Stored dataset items
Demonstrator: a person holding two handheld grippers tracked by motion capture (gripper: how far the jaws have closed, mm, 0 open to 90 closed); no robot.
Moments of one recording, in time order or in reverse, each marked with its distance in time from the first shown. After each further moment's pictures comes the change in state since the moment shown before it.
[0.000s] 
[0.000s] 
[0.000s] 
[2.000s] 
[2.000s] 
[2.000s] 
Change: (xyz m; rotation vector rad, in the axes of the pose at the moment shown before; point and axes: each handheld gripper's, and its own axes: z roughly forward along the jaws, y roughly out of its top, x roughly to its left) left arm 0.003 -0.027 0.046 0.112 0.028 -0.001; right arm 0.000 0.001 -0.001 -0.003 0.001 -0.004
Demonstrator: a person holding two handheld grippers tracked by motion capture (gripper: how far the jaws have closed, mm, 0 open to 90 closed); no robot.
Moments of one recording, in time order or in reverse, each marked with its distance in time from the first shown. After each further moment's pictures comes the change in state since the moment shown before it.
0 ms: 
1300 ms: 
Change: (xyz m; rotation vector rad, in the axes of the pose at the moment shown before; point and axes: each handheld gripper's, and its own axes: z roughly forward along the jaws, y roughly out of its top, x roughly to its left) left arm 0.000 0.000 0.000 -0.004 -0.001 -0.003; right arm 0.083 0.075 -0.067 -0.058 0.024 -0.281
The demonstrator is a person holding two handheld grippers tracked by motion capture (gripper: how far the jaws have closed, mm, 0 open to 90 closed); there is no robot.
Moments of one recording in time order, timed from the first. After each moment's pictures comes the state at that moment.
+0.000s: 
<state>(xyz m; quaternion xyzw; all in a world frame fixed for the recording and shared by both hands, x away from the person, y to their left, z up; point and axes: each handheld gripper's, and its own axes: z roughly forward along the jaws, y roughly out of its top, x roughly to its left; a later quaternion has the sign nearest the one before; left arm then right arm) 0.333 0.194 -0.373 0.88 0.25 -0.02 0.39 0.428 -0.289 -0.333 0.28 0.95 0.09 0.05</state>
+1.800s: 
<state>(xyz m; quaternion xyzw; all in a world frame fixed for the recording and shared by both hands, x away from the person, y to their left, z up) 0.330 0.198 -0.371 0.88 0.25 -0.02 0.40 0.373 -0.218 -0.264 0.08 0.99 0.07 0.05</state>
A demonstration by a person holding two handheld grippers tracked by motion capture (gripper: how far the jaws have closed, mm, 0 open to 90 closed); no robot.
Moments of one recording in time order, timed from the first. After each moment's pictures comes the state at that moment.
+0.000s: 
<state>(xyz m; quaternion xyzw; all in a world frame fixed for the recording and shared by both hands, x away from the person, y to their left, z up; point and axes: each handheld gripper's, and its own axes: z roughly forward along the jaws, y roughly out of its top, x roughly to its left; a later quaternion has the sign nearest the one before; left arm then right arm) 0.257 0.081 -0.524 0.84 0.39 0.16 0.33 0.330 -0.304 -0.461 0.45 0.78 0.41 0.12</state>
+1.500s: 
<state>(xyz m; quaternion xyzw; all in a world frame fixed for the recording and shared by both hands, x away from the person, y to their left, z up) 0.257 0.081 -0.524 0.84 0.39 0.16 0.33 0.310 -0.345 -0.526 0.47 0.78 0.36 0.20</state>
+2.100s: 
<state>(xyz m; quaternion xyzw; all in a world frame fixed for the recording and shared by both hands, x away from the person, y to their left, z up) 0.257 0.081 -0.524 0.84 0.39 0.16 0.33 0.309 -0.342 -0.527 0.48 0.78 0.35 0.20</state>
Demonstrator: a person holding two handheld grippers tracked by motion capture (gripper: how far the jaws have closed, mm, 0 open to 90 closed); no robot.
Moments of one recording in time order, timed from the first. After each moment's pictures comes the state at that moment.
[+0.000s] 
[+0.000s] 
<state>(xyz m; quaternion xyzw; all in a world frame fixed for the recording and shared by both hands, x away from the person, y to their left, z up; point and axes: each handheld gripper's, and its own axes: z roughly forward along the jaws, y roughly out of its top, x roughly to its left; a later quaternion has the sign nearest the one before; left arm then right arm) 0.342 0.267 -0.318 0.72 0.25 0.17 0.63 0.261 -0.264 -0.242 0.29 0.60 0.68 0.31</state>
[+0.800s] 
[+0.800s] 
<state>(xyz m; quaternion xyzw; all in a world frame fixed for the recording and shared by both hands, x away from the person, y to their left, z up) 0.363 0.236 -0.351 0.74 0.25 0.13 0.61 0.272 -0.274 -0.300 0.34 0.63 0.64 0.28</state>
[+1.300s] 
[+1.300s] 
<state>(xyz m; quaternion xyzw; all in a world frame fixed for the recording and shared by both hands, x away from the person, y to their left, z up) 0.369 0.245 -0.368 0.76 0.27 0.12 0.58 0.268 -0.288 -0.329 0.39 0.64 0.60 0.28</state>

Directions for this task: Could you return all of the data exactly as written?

Output for this task:
Demonstrator: a person holding two handheld grippers tracked by motion capture (gripper: how far the jaws have closed, mm, 0 open to 90 closed); no robot.
Moments of one recording, in time order or in reverse, each marked with its distance in time from the first shown. After each further moment's pictures comes the change in state since the moment shown before it.
[0.000s] 
[0.000s] 
[0.000s] 
[2.000s] 
[2.000s] 
[2.000s] 
Change: (xyz m; rotation vector rad, in the axes of the pose at the moment shown before; point and axes: each handheld gripper's, and its own axes: z roughly forward along the jaws, y roughly out of its top, x roughly to its left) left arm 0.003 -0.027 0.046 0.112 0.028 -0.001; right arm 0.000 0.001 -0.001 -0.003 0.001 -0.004
Demonstrator: a person holding two handheld grippers tracked by motion capture (gripper: how far the jaws have closed, mm, 0 open to 90 closed); no robot.
Moments of one recording, in time order or in reverse, each marked with its distance in time from the first shown. After each further moment's pictures comes the change in state since the moment shown before it.
0 ms: 
1300 ms: 
Change: (xyz m; rotation vector rad, in the axes of the pose at the moment shown before; point and axes: each handheld gripper's, and its own axes: z roughly forward along the jaws, y roughly out of its top, x roughly to its left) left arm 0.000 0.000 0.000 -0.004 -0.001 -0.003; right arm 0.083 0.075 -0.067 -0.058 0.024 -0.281
The demonstrator is a person holding two handheld grippers tracked by motion capture (gripper: how far the jaws have closed, mm, 0 open to 90 closed); there is no robot.
Moments of one recording in time order, timed from the first. After each moment's pictures comes the state at that moment.
+0.000s: 
<state>(xyz m; quaternion xyzw; all in a world frame fixed for the recording and shared by both hands, x away from the person, y to their left, z up; point and axes: each handheld gripper's, and its own axes: z roughly forward along the jaws, y roughly out of its top, x roughly to its left; a later quaternion has the sign nearest the one before; left arm then right arm) 0.333 0.194 -0.373 0.88 0.25 -0.02 0.39 0.428 -0.289 -0.333 0.28 0.95 0.09 0.05</state>
+1.800s: 
<state>(xyz m; quaternion xyzw; all in a world frame fixed for the recording and shared by both hands, x away from the person, y to their left, z up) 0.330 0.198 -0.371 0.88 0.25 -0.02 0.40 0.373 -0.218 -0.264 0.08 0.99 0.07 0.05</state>
A demonstration by a person holding two handheld grippers tracked by motion capture (gripper: how far the jaws have closed, mm, 0 open to 90 closed); no robot.
Moments of one recording in time order, timed from the first. After each moment's pictures comes the state at that moment.
+0.000s: 
<state>(xyz m; quaternion xyzw; all in a world frame fixed for the recording and shared by both hands, x away from the person, y to their left, z up; point and axes: each handheld gripper's, and its own axes: z roughly forward along the jaws, y roughly out of its top, x roughly to its left; a later quaternion has the sign nearest the one before; left arm then right arm) 0.257 0.081 -0.524 0.84 0.39 0.16 0.33 0.330 -0.304 -0.461 0.45 0.78 0.41 0.12</state>
+1.500s: 
<state>(xyz m; quaternion xyzw; all in a world frame fixed for the recording and shared by both hands, x away from the person, y to their left, z up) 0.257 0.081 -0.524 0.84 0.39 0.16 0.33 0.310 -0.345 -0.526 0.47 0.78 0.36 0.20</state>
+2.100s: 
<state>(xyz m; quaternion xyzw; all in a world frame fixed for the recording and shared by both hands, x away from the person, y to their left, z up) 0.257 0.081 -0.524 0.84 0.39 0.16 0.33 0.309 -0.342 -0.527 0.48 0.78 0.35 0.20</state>
Demonstrator: a person holding two handheld grippers tracked by motion capture (gripper: how far the jaws have closed, mm, 0 open to 90 closed); no robot.
Moments of one recording in time order, timed from the first. After each moment's pictures comes the state at that moment.
[+0.000s] 
[+0.000s] 
<state>(xyz m; quaternion xyzw; all in a world frame fixed for the recording and shared by both hands, x away from the person, y to their left, z up; point and axes: each handheld gripper's, and its own axes: z roughly forward along the jaws, y roughly out of its top, x roughly to its left; a later quaternion has the sign nearest the one before; left arm then right arm) 0.342 0.267 -0.318 0.72 0.25 0.17 0.63 0.261 -0.264 -0.242 0.29 0.60 0.68 0.31</state>
[+0.800s] 
[+0.800s] 
<state>(xyz m; quaternion xyzw; all in a world frame fixed for the recording and shared by both hands, x away from the person, y to their left, z up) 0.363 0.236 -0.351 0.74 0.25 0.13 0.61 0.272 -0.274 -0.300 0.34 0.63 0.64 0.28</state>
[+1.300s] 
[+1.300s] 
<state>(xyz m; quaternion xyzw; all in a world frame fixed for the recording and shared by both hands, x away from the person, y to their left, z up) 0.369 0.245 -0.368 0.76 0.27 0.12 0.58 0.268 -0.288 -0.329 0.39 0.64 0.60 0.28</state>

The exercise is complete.